Look through the entries that follow and return each line that has the string "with".

The data below:

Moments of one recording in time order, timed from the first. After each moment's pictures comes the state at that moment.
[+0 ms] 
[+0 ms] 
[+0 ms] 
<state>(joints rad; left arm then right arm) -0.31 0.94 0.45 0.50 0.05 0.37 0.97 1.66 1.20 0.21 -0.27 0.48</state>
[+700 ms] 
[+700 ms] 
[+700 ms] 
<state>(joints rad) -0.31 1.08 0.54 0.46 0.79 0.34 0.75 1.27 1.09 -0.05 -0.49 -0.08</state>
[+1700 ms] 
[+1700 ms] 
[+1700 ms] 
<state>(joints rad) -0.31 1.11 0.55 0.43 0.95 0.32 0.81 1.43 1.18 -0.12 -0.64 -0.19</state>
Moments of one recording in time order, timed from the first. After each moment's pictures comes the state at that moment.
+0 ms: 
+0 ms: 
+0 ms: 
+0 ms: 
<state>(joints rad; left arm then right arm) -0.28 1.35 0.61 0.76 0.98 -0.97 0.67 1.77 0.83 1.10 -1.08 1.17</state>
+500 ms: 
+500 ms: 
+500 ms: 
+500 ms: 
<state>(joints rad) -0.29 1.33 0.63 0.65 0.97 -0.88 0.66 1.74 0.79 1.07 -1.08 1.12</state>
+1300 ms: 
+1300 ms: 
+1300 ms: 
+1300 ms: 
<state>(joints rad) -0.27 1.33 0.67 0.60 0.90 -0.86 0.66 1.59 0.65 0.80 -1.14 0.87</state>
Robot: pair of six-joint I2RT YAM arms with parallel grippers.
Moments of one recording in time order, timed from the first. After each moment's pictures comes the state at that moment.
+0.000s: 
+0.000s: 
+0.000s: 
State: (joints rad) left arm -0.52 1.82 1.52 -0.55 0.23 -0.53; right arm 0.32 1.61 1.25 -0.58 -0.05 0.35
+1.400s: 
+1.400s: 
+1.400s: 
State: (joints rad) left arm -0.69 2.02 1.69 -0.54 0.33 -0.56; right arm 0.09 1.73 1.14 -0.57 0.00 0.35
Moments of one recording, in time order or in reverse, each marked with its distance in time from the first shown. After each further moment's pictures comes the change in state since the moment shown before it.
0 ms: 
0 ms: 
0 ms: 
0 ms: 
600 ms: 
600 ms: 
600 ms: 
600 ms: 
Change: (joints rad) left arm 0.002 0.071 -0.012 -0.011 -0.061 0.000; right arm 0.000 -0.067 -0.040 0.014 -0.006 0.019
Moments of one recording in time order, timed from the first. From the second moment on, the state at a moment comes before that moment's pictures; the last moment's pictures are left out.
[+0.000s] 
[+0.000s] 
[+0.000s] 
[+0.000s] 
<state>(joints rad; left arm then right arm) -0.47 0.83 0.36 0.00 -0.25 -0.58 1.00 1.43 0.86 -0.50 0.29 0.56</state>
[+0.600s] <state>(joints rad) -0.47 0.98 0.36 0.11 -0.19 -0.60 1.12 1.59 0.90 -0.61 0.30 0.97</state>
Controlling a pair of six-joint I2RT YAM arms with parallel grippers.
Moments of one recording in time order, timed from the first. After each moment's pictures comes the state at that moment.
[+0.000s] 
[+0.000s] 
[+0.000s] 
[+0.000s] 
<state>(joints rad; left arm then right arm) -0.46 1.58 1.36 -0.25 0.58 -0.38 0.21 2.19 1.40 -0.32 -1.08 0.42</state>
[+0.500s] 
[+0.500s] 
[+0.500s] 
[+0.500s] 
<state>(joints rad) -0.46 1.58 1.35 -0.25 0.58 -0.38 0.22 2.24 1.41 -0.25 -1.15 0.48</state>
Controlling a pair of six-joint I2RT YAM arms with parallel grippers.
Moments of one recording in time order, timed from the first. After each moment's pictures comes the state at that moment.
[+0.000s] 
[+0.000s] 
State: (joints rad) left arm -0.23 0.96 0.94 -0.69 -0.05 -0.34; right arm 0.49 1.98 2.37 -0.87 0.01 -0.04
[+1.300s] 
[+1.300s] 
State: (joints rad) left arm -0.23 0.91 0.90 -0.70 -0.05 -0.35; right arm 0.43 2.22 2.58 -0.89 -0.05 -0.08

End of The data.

* [Result of the exercise]:
Robot: pair of six-joint I2RT YAM arms with parallel grippers.
Moments of one recording, in time order or in reverse, each marked with its distance in time from the first shown. After each further moment's pictures comes the change in state since the moment shown before it.
Controlling a pair of six-joint I2RT YAM arms with parallel grippers.
Controlling a pair of six-joint I2RT YAM arms with parallel grippers.

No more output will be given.